§ Description of the task: Using the data below, copy out all lines with the word "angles".

□ □ □

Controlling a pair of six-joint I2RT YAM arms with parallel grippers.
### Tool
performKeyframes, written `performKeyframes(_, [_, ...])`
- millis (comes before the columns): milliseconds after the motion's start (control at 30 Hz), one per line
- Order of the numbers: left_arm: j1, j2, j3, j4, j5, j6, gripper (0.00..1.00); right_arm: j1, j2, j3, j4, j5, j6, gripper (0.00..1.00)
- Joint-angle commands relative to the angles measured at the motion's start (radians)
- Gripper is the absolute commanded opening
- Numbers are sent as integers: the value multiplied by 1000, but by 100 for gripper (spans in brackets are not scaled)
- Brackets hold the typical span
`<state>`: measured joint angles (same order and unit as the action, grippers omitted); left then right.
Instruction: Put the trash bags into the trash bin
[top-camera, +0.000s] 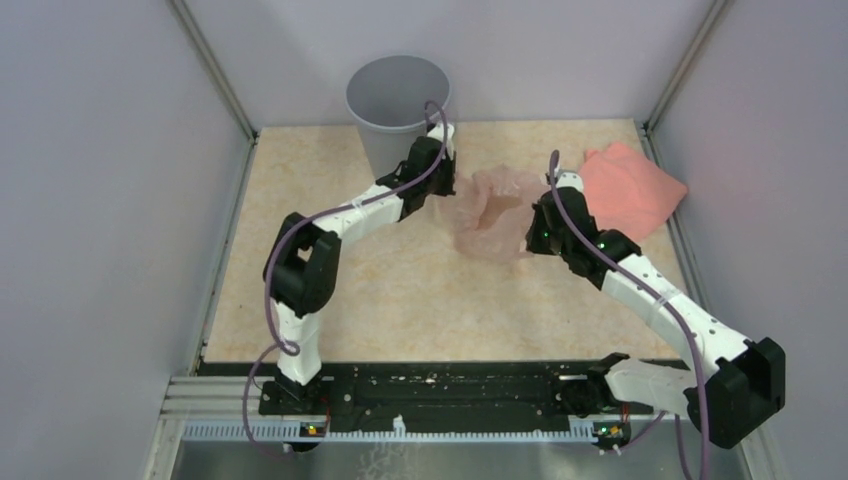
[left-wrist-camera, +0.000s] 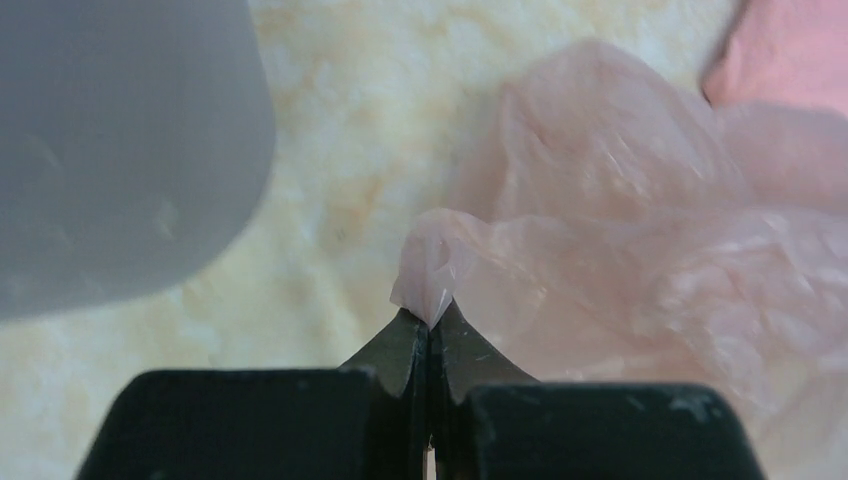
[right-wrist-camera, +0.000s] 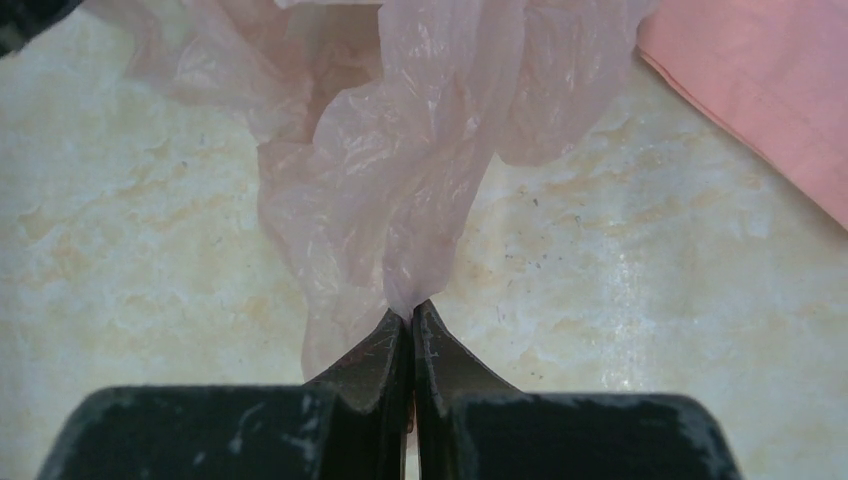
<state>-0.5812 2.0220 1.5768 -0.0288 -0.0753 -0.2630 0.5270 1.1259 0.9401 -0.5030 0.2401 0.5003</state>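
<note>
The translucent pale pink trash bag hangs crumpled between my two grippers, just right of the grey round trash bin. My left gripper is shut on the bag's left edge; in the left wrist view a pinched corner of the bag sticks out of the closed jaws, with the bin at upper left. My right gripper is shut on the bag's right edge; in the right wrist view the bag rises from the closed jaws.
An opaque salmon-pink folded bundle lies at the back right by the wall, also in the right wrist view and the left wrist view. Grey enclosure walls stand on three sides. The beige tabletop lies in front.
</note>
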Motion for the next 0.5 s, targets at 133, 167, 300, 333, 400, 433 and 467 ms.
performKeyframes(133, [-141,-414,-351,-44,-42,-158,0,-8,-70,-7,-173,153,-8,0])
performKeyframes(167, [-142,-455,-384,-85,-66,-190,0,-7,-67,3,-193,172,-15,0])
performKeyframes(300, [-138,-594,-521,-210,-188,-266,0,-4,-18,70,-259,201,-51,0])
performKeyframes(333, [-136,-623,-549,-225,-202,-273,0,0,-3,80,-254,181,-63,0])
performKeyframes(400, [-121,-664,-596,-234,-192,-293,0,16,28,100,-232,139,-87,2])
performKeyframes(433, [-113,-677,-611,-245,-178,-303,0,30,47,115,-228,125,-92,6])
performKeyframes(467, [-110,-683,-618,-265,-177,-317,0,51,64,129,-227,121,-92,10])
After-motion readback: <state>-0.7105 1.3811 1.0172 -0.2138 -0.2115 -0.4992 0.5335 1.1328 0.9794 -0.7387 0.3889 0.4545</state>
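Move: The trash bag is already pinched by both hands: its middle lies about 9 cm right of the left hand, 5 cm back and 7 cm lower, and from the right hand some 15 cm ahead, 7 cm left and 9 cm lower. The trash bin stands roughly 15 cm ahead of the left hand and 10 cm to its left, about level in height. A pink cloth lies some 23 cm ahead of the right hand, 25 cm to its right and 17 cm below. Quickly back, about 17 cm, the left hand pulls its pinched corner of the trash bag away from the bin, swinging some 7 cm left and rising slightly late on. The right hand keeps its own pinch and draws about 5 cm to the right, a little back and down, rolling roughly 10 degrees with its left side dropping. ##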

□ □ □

§ Answer to this exercise:
- Joint-angle commands relative to the angles measured at the motion's start (radians)
`<state>`: measured joint angles (same order and unit as the action, grippers omitted); left then right.

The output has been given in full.